A day after creating quite the sports media firestorm and significantly harming the reputations and credibility of hundreds of sideline reporters, both women and men, sports broadcaster Charissa Thompson has finally apologized.
In an Instagram story Friday morning, the Fox Sports and Amazon Prime Video host tried to explain what she intended to say. It turns out that “I would make up the report sometimes” really meant “In the absence of a coach providing any information that could further my report, I would use information that I learned and saw during the first half to create my report.”
Wrote Thompson: “Working in media I understand how important words are and I chose the wrong words to describe the situation. I’m sorry.”
While her new somber words now retract her old flippant words, their timing was way off.
On Thursday night, Thompson had the great honor of being on national television as host of Amazon Prime’s NFL game in Baltimore. She knew full well by then that she was being pummeled around the sports media landscape, rightly so, for saying she made things up and then reported those made-up things as facts. That’s a fireable offense in every newsroom and sports department in the country.
That was her moment: Thursday night, before the game, before her colleague, sideline reporter Kaylee Hartung, had to go out and do the job that Thompson had now so fully discredited.
But no. Thompson failed miserably in the moment. She said nothing. She let every viewer watching at home wonder if Hartung too was making things up. For that alone, Thompson should be suspended. She won’t be, but she should be.
Instead, she waited another 12 hours before finally trying to clean up the spectacular mess she had created.

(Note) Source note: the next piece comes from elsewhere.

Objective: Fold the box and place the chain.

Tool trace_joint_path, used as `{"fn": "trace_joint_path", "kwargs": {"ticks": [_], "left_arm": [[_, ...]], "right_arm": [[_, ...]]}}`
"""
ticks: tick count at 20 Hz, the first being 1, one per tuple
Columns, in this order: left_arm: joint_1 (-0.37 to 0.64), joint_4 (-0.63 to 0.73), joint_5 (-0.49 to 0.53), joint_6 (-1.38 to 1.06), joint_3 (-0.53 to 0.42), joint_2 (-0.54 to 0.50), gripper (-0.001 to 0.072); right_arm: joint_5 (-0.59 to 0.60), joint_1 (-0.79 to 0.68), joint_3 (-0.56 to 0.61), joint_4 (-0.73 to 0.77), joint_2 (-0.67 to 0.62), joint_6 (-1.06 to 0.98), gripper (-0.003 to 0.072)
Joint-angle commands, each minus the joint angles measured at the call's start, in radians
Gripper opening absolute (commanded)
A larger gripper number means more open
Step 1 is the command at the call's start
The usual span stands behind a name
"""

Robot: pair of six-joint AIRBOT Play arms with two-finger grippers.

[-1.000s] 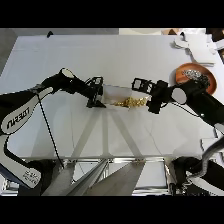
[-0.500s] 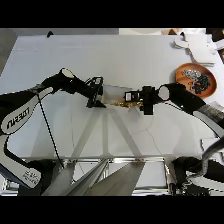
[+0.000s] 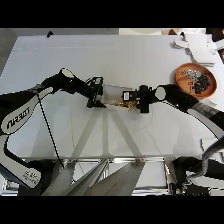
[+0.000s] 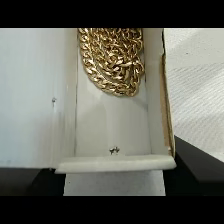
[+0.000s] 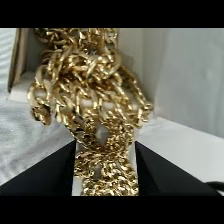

This Thompson fiasco was not good — not good at all — but some good has most definitely come from it. There now can be no doubt about how seriously members of the sports media take the ethical aspects of sports journalism. The sports media establishment spoke as one Thursday and Friday. The outrage was so tremendous that Thompson had to respond. This is good.
“What this entire episode hopefully reminds all of us is that truth and accuracy are at the heart of every job in sports media,” Hall of Fame sports broadcaster Lesley Visser said Friday morning in a phone interview.
Because many, but far from all, of the sports TV sideline jobs are held by women, there has been a natural inclination to turn this controversy into a conversation about women in sports media. Some have also decided to make it about the value of sideline reporting in general.
Let’s stop that right here. This was not a sportscaster problem. This was not a female sportscaster problem, or a male sportscaster problem.
This was a Charissa Thompson problem.